_THE PROBLEM:_ Count the lines in the data below that have "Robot" in them, and reply with only that number.

_GIVEN RECORDS:_
※

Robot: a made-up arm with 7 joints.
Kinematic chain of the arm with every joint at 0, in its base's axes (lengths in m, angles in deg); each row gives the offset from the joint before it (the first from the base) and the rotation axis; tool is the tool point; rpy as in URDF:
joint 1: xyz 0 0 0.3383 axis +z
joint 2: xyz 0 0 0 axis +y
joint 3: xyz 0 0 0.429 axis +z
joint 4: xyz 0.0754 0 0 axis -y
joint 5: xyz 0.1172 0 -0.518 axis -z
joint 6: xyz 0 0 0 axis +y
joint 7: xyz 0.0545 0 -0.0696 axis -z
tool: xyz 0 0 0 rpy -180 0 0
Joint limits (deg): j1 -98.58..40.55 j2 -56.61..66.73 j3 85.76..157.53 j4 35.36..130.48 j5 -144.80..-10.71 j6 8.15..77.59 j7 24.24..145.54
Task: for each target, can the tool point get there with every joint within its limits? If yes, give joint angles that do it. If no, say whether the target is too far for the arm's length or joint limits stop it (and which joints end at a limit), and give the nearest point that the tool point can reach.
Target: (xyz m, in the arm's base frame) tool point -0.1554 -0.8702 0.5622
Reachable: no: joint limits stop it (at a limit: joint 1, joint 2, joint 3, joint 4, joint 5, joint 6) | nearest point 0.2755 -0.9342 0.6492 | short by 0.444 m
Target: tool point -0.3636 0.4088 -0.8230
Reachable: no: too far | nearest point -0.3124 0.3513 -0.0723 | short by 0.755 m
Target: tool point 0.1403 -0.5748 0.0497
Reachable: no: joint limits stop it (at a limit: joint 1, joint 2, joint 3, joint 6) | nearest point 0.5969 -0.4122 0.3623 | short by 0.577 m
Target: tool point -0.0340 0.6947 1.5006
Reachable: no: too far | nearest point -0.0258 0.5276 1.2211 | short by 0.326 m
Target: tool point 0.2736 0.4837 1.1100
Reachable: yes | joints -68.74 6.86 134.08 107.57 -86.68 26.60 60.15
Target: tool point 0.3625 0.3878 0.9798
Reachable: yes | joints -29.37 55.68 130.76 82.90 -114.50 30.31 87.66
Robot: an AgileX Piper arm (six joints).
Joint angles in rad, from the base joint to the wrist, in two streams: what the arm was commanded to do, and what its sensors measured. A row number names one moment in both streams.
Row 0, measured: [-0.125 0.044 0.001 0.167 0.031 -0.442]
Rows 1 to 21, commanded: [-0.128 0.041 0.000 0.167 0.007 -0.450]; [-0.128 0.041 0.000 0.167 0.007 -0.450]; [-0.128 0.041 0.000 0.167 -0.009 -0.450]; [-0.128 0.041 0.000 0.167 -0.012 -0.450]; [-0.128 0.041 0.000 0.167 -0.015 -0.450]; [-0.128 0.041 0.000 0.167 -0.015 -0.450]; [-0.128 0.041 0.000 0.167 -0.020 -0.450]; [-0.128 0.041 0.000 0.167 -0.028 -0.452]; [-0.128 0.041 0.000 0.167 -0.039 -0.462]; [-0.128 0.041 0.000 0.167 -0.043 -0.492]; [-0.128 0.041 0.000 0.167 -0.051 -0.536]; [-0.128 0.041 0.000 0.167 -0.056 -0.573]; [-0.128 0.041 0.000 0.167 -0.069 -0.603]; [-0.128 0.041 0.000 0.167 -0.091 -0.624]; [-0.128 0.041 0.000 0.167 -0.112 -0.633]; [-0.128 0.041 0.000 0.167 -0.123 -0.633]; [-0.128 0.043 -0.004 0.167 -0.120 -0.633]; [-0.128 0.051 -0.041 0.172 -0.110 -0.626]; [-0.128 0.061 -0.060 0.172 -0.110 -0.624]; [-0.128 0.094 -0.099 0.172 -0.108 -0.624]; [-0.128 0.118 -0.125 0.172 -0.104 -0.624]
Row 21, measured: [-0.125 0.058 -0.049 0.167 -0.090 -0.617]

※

_WORKED SOLUTION:_ 2